__WORK TO BE COMPLETED__:
Return the following entries exactly, word for word.

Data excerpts
====================
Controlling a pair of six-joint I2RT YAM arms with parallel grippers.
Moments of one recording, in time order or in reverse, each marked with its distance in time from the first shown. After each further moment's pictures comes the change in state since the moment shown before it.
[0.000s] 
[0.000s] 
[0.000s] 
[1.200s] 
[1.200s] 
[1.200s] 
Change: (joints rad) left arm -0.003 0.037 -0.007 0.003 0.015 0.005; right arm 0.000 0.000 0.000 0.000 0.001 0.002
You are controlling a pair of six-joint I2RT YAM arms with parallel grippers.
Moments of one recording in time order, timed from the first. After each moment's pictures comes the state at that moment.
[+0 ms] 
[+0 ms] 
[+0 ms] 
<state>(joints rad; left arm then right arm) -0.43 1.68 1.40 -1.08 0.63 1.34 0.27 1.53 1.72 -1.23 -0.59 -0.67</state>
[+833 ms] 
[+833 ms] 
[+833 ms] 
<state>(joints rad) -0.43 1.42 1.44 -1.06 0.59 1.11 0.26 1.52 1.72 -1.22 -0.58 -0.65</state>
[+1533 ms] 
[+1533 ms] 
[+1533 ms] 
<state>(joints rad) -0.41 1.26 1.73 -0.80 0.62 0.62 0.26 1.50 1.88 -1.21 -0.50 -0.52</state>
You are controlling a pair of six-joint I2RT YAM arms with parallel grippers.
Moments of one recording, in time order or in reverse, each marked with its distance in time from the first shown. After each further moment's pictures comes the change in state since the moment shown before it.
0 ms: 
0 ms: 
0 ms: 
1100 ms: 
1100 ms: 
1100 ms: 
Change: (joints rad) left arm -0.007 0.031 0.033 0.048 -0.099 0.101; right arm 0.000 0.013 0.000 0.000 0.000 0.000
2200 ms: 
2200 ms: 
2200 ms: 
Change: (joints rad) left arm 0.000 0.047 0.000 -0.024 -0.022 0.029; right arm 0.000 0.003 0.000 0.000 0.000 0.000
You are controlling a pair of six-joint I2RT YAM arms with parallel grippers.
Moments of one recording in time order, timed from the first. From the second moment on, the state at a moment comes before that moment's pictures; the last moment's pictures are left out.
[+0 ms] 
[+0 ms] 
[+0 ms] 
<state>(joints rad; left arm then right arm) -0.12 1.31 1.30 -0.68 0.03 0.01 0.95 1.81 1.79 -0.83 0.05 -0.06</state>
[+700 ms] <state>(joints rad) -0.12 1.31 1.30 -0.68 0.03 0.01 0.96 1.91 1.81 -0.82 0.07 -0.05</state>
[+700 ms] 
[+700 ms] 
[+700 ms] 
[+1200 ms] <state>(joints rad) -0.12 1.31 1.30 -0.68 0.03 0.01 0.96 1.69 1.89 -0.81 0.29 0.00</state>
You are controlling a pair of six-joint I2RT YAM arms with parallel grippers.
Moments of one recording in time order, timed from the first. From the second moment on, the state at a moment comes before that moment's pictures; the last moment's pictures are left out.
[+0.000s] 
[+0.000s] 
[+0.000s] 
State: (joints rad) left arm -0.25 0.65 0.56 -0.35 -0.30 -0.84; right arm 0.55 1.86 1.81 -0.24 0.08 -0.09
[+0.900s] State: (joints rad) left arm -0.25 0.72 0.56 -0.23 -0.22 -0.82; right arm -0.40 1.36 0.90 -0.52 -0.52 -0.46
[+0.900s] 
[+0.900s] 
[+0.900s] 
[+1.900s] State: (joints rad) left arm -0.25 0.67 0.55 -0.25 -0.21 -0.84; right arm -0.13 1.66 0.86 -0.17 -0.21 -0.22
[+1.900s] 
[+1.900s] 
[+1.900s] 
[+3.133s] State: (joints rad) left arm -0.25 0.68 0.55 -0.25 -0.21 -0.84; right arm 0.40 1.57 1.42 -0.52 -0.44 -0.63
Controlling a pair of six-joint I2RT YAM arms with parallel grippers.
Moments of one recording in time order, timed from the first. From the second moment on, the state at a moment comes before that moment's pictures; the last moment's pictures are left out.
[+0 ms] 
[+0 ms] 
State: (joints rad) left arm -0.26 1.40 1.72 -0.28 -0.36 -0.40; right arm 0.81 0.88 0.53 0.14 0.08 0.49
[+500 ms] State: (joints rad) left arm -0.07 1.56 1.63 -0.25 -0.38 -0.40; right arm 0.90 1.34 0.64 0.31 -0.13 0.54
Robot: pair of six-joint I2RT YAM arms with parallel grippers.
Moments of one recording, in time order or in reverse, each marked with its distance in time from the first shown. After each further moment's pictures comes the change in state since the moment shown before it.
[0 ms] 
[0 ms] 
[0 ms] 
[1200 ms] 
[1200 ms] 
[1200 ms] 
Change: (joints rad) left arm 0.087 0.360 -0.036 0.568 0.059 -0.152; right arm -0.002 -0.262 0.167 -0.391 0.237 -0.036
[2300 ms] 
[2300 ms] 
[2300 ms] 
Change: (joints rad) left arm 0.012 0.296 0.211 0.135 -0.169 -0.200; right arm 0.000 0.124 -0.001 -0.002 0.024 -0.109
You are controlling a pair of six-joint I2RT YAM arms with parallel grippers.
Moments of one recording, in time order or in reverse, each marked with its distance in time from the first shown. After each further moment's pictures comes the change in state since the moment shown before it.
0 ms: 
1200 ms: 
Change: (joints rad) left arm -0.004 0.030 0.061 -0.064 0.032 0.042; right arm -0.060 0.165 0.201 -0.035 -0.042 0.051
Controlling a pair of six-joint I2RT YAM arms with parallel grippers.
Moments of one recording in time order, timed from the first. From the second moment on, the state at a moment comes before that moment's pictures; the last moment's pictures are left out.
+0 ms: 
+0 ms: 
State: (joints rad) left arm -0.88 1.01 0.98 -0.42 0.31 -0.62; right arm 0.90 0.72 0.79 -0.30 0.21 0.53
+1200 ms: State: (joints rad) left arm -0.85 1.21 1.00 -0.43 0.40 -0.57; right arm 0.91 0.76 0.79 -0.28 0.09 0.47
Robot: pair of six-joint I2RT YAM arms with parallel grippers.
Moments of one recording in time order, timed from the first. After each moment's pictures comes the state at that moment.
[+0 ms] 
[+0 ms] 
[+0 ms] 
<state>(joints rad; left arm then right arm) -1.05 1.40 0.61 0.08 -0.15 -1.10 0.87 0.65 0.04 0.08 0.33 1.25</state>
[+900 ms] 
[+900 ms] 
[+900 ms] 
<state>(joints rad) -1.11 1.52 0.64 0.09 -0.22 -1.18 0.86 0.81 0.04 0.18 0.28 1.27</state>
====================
__SOLUTION FOR THIS EXERCISE__:
Controlling a pair of six-joint I2RT YAM arms with parallel grippers.
Moments of one recording, in time order or in reverse, each marked with its distance in time from the first shown. After each further moment's pictures comes the change in state since the moment shown before it.
[0.000s] 
[0.000s] 
[0.000s] 
[1.200s] 
[1.200s] 
[1.200s] 
Change: (joints rad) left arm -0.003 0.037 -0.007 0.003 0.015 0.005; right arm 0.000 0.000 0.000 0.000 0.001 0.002
You are controlling a pair of six-joint I2RT YAM arms with parallel grippers.
Moments of one recording in time order, timed from the first. After each moment's pictures comes the state at that moment.
[+0 ms] 
[+0 ms] 
[+0 ms] 
<state>(joints rad; left arm then right arm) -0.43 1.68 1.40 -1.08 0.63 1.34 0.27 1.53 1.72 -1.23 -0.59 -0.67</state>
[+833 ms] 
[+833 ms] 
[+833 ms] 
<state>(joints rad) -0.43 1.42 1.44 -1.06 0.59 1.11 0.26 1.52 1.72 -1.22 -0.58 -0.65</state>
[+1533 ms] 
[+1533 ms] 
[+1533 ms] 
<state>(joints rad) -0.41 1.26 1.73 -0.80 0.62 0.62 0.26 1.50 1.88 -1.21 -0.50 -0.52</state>
You are controlling a pair of six-joint I2RT YAM arms with parallel grippers.
Moments of one recording, in time order or in reverse, each marked with its distance in time from the first shown. After each further moment's pictures comes the change in state since the moment shown before it.
0 ms: 
0 ms: 
0 ms: 
1100 ms: 
1100 ms: 
1100 ms: 
Change: (joints rad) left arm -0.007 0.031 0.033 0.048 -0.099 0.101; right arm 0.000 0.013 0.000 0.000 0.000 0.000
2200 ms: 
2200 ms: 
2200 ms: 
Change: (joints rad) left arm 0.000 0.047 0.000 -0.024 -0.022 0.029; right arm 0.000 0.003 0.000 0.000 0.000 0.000
You are controlling a pair of six-joint I2RT YAM arms with parallel grippers.
Moments of one recording in time order, timed from the first. From the second moment on, the state at a moment comes before that moment's pictures; the last moment's pictures are left out.
[+0 ms] 
[+0 ms] 
[+0 ms] 
<state>(joints rad; left arm then right arm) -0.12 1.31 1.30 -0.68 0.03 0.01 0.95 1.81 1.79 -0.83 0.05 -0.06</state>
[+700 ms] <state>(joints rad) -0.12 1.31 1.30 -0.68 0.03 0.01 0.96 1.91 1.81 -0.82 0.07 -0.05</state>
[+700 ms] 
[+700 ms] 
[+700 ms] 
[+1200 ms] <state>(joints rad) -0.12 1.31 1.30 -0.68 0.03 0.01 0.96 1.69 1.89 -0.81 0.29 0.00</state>
You are controlling a pair of six-joint I2RT YAM arms with parallel grippers.
Moments of one recording in time order, timed from the first. From the second moment on, the state at a moment comes before that moment's pictures; the last moment's pictures are left out.
[+0.000s] 
[+0.000s] 
[+0.000s] 
State: (joints rad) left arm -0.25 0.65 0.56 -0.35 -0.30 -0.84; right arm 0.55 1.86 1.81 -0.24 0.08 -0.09
[+0.900s] State: (joints rad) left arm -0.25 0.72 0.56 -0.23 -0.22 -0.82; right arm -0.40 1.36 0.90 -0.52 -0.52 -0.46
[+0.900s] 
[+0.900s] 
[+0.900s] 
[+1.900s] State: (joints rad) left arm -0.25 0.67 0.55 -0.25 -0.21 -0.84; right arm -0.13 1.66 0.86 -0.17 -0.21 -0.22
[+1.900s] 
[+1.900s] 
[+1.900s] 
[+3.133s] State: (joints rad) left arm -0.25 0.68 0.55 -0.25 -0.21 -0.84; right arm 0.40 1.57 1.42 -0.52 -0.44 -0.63
Controlling a pair of six-joint I2RT YAM arms with parallel grippers.
Moments of one recording in time order, timed from the first. From the second moment on, the state at a moment comes before that moment's pictures; the last moment's pictures are left out.
[+0 ms] 
[+0 ms] 
State: (joints rad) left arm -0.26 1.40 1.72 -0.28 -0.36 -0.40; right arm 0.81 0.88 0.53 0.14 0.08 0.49
[+500 ms] State: (joints rad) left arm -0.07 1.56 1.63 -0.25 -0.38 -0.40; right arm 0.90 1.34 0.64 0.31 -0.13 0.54
Robot: pair of six-joint I2RT YAM arms with parallel grippers.
Moments of one recording, in time order or in reverse, each marked with its distance in time from the first shown. After each further moment's pictures comes the change in state since the moment shown before it.
[0 ms] 
[0 ms] 
[0 ms] 
[1200 ms] 
[1200 ms] 
[1200 ms] 
Change: (joints rad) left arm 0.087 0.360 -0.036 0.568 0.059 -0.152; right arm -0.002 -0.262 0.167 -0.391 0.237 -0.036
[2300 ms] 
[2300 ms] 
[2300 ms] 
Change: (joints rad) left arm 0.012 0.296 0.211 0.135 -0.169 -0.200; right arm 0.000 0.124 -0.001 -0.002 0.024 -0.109
You are controlling a pair of six-joint I2RT YAM arms with parallel grippers.
Moments of one recording, in time order or in reverse, each marked with its distance in time from the first shown. After each further moment's pictures comes the change in state since the moment shown before it.
0 ms: 
1200 ms: 
Change: (joints rad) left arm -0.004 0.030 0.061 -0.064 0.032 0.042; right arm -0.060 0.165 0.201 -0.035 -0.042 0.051
Controlling a pair of six-joint I2RT YAM arms with parallel grippers.
Moments of one recording in time order, timed from the first. From the second moment on, the state at a moment comes before that moment's pictures; the last moment's pictures are left out.
+0 ms: 
+0 ms: 
State: (joints rad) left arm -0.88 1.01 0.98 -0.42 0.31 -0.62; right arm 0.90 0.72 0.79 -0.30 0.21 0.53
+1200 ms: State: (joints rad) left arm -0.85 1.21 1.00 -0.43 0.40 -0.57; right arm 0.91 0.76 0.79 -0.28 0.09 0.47
Robot: pair of six-joint I2RT YAM arms with parallel grippers.
Moments of one recording in time order, timed from the first. After each moment's pictures comes the state at that moment.
[+0 ms] 
[+0 ms] 
[+0 ms] 
<state>(joints rad; left arm then right arm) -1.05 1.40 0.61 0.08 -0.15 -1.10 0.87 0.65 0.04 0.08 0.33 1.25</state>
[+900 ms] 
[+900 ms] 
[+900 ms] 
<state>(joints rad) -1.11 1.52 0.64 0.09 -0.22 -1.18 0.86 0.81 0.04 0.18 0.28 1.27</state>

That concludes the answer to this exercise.